═══ Exercise data ═══

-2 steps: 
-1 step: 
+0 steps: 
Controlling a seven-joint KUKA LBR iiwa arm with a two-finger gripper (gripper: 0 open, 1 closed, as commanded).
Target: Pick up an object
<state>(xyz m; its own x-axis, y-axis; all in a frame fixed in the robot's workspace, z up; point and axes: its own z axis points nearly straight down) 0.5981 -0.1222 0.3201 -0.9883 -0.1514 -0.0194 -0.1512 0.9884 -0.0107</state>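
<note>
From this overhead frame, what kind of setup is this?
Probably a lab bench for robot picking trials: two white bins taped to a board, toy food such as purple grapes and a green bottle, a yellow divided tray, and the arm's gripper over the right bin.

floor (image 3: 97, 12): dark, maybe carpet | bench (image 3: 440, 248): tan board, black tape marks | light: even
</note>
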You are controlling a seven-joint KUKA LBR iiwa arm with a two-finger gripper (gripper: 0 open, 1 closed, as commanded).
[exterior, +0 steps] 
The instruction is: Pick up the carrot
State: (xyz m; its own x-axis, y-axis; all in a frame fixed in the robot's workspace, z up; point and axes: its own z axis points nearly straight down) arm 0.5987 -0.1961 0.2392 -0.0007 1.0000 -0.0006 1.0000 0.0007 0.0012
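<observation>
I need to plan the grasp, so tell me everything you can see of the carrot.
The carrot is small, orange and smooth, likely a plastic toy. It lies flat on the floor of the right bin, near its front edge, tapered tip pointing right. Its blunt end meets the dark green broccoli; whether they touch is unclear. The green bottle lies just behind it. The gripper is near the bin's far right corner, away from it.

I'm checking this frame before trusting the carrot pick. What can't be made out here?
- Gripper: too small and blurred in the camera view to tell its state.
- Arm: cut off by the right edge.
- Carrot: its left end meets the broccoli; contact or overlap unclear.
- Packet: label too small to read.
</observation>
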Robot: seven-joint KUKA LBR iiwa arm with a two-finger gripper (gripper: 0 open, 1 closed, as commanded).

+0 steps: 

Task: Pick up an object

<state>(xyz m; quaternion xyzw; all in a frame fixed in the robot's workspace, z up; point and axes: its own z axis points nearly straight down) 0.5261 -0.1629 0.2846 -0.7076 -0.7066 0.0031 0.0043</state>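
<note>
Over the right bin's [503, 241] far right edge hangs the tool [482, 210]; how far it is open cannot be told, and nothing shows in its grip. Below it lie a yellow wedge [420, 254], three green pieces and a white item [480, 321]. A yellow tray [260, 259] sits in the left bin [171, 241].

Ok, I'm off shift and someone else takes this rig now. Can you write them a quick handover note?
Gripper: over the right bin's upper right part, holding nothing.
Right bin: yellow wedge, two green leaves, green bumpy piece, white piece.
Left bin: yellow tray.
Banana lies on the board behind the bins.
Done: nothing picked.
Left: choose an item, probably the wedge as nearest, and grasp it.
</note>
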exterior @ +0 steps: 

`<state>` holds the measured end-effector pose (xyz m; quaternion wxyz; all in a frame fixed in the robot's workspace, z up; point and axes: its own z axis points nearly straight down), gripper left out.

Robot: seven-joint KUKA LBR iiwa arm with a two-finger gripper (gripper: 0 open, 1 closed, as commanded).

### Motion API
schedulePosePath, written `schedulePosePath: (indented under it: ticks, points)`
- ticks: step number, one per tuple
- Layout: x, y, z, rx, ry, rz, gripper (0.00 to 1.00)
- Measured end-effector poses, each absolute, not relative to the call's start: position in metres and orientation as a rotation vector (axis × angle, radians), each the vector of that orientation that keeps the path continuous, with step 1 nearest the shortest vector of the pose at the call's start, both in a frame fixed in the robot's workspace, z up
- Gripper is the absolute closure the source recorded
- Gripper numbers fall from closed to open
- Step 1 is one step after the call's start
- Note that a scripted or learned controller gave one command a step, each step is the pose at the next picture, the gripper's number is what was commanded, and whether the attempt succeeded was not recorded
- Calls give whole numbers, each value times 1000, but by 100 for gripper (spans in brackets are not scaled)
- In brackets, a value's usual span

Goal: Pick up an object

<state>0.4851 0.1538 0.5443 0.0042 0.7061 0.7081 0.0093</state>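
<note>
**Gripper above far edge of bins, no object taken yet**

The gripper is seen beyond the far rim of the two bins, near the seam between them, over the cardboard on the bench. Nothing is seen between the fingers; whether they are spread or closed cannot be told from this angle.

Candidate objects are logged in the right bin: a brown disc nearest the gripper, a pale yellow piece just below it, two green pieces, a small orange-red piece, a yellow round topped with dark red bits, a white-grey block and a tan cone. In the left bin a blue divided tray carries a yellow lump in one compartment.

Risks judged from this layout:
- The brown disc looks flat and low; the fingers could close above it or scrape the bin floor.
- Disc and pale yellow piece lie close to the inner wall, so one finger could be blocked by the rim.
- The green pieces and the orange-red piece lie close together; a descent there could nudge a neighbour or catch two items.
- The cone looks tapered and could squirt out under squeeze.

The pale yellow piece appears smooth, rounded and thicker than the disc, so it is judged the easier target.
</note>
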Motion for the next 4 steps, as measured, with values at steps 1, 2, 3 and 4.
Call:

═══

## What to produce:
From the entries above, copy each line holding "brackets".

## Written response:
- Calls give whole numbers, each value times 1000, but by 100 for gripper (spans in brackets are not scaled)
- In brackets, a value's usual span

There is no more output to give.